January 7, 2014

Cramming Doesn’t Just Happen in Schools

The December 19, 2013 edition of Stateline describes recent state efforts to combat cramming (consumers being charged for telecommunications services they did not order). As many as 20 million people are crammed each year, but the Federal Communications Commission estimates that only about 5% of affected consumers realize it. Cellphone and landline cramming could cost consumers up to $2 billion annually. The report notes that in Vermont, 12,500 households and businesses are receiving refunds (totaling more than $900,000) for illegitimate charges on their landline phone bills. 

According to the article, in the case of cellphones:

cramming often begins when a consumer receives a text message with an offer to enter a contest. By replying, the consumer unknowingly signs up for a . . . service that provides the latest weather, traffic, news, sports or celebrity gossip. The charge for this “service” ends up on the consumer’s cellphone bill, often labeled as a “premium text message.”

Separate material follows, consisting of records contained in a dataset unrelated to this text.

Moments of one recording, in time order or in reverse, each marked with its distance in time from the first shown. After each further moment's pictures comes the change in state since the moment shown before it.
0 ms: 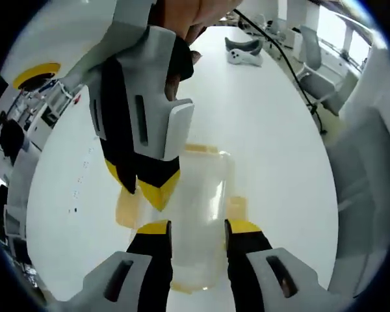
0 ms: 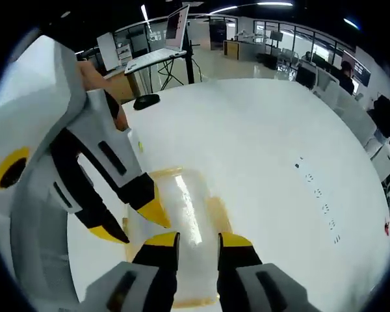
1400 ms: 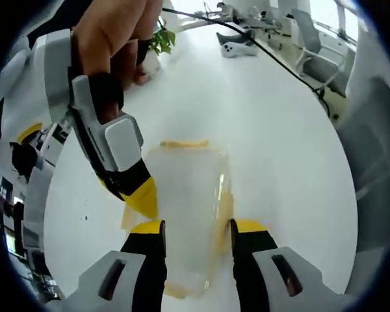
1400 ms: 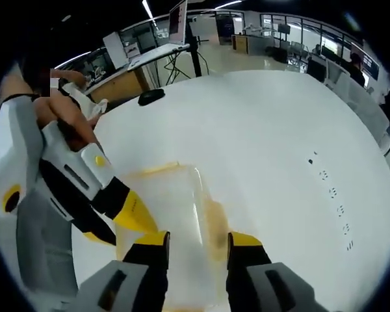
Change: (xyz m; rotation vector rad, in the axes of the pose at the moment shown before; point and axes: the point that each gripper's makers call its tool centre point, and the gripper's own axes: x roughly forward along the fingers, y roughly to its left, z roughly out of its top) left arm 0.011 -0.012 -0.006 0.105 -0.023 0.125; right arm 0.019 -0.006 -0.003 0.002 0.034 0.116
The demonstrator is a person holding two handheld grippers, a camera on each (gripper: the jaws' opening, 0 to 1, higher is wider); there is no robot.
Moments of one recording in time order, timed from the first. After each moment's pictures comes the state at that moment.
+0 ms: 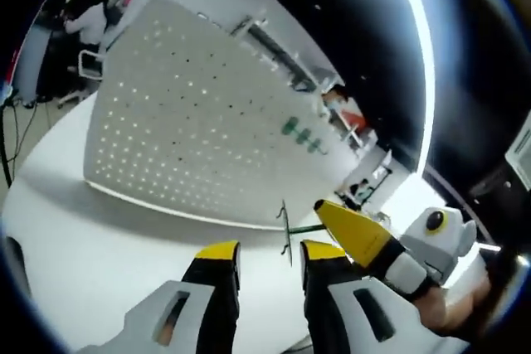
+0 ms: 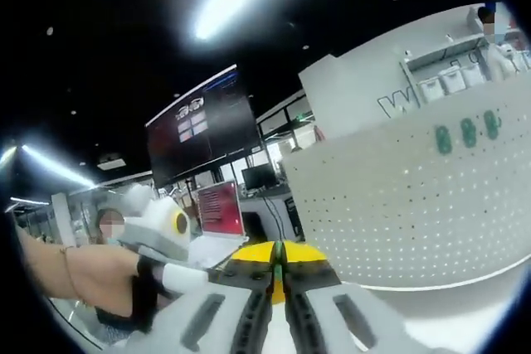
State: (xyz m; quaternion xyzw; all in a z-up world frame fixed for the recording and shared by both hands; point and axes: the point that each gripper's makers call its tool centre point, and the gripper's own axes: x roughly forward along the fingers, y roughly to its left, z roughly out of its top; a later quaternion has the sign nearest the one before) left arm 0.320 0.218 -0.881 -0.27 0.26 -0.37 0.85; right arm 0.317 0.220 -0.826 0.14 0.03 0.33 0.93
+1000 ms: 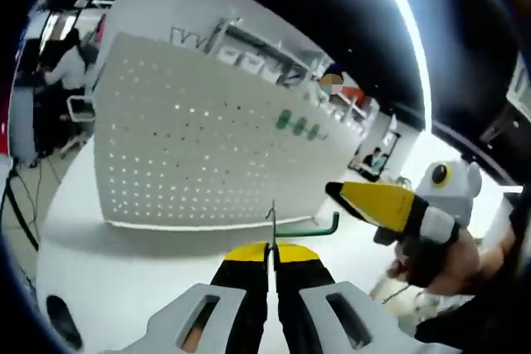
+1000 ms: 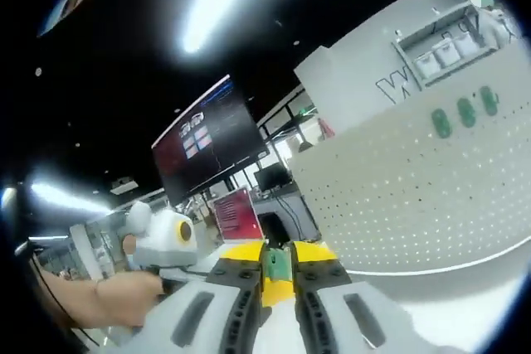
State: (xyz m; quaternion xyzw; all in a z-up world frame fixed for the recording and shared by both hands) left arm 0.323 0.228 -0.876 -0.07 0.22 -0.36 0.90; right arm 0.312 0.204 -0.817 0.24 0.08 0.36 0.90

In November 2013, the Texas Attorney General filed a lawsuit against four content providers behind a cramming scam, as well as a company that handled billing for cellphone carriers. Two weeks after Texas filed its lawsuit, “three major wireless carriers — AT&T Mobility, Sprint and T-Mobile — said they would no longer charge their customers for commercial ‘premium text messages,’ which account for the overwhelming majority of cramming complaints.”